Composition, structure and model of the formation of conodont lamellar tissue

Abstract

Research subject. This research was focused on the most common mineralized tissue that composes conodont elements. The aim was to investigate the characteristics of the composition and structure of this tissue and to reconstruct its formation process. Materials and methods. The work was based on a collection of well-preserved conodont elements from the Upper Devonian of the East European Platform and the Upper Devonian – Lower Carboniferous of the east of the Pechora Plate. Oriented and polished thin sections made from some of the elements were studied using light and electron microscopy, as well as a microhardness tester. Energy dispersive spectroscopy was used to determine the chemical (elemental) composition of the lamellar tissue. In addition, the carbon isotope ratio was determined for organic matter. Results.

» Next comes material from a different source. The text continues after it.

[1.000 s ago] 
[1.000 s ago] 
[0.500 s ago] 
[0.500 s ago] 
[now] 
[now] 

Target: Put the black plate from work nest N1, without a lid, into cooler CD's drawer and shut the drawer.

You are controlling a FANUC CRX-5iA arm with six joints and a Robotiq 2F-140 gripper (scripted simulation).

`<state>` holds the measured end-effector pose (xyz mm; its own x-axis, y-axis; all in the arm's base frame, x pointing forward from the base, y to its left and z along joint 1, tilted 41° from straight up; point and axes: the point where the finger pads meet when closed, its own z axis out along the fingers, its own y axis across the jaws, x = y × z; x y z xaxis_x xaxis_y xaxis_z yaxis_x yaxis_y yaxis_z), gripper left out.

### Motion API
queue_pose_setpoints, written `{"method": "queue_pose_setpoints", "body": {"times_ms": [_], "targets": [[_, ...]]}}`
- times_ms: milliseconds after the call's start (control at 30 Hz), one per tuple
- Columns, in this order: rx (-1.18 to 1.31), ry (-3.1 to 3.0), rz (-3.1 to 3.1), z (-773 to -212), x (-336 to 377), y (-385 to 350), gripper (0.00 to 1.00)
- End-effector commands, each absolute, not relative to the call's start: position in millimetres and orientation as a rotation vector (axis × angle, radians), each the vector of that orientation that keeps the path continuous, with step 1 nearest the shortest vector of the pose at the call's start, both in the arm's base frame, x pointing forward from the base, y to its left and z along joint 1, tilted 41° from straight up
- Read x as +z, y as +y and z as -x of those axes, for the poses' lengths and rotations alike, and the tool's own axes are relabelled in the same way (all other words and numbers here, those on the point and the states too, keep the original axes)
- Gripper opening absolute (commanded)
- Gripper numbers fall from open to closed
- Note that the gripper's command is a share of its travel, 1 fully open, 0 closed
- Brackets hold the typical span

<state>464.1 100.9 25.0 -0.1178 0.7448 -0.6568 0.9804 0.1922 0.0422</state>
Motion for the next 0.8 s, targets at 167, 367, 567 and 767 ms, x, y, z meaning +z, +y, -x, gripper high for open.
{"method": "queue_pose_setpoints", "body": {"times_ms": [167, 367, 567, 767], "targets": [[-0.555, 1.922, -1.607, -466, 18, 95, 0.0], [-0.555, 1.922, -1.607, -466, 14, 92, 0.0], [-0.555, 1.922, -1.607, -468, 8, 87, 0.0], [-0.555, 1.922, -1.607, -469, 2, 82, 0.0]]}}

The study showed that the lamellar tissue in conodont elements consists of fluorohydroxylapatite crystallites of various morphology, surrounded by organic matter, which makes up 2–3% of the tissue. Variations in the composition of major elements incorporated in fluorohydroxylapatite of the lamellar tissue are insignificant. Organic matter is represented by a collagen-like protein, likely to be of a non-fibrillar type, with a light carbon isotopic composition (–26.2 ‰ PDB). The lamellar tissue has an average microhardness of 2.6 GPa, the variations of which are due to textural and structural features and the distribution of organic matter. In conodont elements, the lamellar tissue is in contact with other types of tissue. Transitions between tissues are relatively sharp at the borders of the lamellae and gradual within the same lamella. Conclusions. A model was developed, according to which the growth cycle of a conodont element covered the sequential formation of two lamellae preceded by the resorption of one external lamella. In the structures formed by the lamellar tissue, both lamellae consisted of this tissue. The lamellar tissue is of interest as a natural model of an organic-mineral composite based on protein and calcium phosphate.